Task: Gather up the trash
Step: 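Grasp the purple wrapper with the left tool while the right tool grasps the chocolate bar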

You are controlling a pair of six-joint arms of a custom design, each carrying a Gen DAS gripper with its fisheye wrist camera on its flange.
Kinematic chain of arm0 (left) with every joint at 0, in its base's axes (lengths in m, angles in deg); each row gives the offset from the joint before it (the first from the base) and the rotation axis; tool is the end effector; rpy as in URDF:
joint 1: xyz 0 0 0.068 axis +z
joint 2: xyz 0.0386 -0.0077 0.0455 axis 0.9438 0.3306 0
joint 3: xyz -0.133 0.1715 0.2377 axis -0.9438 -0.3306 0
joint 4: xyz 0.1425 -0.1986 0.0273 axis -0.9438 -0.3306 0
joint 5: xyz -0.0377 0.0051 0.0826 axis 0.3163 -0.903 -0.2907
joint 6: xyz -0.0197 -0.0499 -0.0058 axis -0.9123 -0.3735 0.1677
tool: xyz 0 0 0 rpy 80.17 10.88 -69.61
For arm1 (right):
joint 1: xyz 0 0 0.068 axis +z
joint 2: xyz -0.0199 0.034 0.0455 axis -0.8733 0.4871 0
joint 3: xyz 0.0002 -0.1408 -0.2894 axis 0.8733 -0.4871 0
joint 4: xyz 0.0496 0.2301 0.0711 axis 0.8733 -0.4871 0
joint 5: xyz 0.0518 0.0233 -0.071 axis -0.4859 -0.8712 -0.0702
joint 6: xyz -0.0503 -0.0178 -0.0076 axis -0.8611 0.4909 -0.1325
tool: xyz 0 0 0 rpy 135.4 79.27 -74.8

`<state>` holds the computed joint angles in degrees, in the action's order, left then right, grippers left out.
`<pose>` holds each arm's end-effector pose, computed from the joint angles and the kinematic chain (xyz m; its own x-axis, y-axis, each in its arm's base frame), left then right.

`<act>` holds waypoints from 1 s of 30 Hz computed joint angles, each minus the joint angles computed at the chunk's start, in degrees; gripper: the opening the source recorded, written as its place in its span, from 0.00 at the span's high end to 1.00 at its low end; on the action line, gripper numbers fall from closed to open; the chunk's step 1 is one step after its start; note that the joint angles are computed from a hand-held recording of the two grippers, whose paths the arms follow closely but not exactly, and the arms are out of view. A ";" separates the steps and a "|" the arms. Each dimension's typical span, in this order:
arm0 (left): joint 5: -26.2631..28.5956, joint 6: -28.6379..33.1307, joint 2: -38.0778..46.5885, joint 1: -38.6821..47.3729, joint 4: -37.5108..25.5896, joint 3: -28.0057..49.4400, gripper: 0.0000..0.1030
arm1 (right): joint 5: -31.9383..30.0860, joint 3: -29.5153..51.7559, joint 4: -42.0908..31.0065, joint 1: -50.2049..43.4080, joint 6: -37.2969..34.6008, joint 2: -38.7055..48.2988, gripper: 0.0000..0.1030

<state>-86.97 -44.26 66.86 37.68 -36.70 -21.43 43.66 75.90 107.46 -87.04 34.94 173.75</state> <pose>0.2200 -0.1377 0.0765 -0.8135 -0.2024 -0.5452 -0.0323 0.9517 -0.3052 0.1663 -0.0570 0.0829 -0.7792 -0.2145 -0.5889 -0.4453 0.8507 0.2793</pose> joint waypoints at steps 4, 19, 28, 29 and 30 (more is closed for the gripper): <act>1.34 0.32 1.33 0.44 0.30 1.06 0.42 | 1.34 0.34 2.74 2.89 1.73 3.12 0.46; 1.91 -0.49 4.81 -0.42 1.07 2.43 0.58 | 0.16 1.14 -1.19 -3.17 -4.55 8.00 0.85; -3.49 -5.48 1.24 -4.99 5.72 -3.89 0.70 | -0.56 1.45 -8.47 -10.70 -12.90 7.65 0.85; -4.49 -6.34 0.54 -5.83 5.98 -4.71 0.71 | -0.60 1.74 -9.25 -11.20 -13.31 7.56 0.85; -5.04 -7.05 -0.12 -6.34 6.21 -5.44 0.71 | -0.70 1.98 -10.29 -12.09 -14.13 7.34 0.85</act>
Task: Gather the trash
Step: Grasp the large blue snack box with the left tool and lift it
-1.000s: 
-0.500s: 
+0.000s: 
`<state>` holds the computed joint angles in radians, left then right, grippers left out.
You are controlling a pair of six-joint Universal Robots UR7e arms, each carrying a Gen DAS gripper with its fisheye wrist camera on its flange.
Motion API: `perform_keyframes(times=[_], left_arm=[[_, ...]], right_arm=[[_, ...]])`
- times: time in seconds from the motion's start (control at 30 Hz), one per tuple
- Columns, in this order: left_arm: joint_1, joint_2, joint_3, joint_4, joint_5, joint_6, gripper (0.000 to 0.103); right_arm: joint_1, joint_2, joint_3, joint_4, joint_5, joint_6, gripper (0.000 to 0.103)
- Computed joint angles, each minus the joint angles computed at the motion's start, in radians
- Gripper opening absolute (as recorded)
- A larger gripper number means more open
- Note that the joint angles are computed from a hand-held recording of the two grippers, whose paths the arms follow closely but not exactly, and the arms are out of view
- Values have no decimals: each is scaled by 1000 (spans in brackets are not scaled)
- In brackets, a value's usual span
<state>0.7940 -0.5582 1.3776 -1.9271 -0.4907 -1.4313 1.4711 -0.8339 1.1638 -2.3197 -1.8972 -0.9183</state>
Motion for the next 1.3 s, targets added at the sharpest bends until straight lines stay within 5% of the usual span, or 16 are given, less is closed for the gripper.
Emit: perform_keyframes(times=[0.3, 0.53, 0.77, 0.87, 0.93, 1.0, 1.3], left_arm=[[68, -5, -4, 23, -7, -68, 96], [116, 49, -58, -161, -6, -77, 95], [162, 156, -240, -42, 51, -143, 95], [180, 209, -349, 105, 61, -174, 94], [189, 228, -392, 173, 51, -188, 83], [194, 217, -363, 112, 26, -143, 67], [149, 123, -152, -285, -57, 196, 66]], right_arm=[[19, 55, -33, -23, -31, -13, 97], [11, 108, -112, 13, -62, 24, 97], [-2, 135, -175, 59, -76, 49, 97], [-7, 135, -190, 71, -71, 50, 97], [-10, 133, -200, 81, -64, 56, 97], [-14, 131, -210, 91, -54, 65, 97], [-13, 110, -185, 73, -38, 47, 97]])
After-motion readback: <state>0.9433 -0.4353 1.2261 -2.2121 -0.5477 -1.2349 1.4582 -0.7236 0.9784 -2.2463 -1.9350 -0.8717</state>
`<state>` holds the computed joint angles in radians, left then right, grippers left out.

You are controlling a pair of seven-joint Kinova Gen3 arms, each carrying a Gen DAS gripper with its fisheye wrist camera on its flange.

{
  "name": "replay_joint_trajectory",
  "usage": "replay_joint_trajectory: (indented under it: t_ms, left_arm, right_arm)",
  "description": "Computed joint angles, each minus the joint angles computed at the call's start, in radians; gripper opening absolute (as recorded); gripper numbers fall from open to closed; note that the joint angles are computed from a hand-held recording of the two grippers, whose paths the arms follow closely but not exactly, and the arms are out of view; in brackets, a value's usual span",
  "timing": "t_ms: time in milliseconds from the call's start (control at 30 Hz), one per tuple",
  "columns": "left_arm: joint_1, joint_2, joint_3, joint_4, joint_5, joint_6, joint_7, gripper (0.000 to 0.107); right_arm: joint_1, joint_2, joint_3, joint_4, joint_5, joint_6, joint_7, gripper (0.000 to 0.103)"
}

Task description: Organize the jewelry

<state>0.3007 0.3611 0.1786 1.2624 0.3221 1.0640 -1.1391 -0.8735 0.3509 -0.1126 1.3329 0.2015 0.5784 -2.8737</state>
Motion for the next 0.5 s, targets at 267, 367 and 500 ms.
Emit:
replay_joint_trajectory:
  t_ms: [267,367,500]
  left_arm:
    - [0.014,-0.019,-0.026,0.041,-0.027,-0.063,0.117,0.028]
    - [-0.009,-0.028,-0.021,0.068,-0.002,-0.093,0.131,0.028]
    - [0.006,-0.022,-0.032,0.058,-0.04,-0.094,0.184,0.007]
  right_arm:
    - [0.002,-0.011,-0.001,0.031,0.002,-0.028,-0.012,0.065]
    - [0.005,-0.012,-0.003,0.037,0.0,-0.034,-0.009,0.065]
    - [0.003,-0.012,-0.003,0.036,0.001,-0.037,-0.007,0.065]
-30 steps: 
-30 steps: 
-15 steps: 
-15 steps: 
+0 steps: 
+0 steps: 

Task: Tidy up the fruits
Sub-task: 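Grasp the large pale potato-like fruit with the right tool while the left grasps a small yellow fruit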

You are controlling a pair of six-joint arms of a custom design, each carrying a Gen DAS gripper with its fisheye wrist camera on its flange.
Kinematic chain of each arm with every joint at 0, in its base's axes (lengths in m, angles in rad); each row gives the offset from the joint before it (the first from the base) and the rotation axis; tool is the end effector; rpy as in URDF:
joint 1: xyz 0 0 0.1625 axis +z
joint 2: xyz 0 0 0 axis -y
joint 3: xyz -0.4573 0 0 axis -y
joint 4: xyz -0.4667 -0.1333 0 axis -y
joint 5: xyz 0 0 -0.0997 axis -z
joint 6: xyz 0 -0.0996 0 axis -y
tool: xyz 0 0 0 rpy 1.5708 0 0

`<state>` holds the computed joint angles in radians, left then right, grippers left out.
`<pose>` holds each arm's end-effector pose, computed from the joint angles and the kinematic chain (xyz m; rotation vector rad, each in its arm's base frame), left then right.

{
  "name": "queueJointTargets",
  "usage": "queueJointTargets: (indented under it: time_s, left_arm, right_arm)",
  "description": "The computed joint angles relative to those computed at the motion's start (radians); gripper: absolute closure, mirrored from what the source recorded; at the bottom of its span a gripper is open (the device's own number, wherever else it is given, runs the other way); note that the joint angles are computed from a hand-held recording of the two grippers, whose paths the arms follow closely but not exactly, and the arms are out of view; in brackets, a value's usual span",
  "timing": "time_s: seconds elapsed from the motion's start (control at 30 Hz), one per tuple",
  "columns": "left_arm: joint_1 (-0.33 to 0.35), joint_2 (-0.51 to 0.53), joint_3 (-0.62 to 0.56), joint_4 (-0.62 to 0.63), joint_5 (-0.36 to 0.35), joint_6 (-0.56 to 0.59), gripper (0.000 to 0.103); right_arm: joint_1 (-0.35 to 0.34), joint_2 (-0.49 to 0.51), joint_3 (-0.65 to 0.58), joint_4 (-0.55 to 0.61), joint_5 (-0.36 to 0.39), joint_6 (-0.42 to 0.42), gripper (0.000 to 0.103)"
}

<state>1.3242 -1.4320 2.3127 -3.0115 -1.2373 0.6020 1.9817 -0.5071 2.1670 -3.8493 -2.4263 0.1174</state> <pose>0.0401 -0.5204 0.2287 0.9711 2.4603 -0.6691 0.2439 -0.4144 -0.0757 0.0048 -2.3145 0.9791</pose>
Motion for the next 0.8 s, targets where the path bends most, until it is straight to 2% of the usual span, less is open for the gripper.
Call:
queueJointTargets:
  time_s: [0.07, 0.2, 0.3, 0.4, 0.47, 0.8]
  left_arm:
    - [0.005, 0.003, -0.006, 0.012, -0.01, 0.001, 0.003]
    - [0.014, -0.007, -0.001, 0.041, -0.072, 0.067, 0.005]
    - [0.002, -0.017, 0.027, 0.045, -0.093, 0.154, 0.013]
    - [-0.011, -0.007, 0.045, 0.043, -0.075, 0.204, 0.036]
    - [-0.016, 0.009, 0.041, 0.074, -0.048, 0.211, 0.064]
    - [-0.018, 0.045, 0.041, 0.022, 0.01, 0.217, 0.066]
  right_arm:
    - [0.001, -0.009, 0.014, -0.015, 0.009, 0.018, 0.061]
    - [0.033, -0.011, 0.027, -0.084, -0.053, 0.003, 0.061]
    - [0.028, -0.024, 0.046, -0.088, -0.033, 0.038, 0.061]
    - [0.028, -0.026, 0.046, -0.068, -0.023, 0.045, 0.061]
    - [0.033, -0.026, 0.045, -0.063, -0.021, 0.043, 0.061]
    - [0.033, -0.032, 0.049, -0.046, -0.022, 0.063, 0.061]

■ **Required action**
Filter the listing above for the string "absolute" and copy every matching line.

■ **Exercise answer**
- Gripper opening absolute (as recorded)
  "description": "Computed joint angles, each minus the joint angles computed at the call's start, in radians; gripper opening absolute (as recorded); gripper numbers fall from open to closed; note that the joint angles are computed from a hand-held recording of the two grippers, whose paths the arms follow closely but not exactly, and the arms are out of view; in brackets, a value's usual span",
  "description": "The computed joint angles relative to those computed at the motion's start (radians); gripper: absolute closure, mirrored from what the source recorded; at the bottom of its span a gripper is open (the device's own number, wherever else it is given, runs the other way); note that the joint angles are computed from a hand-held recording of the two grippers, whose paths the arms follow closely but not exactly, and the arms are out of view; in brackets, a value's usual span",

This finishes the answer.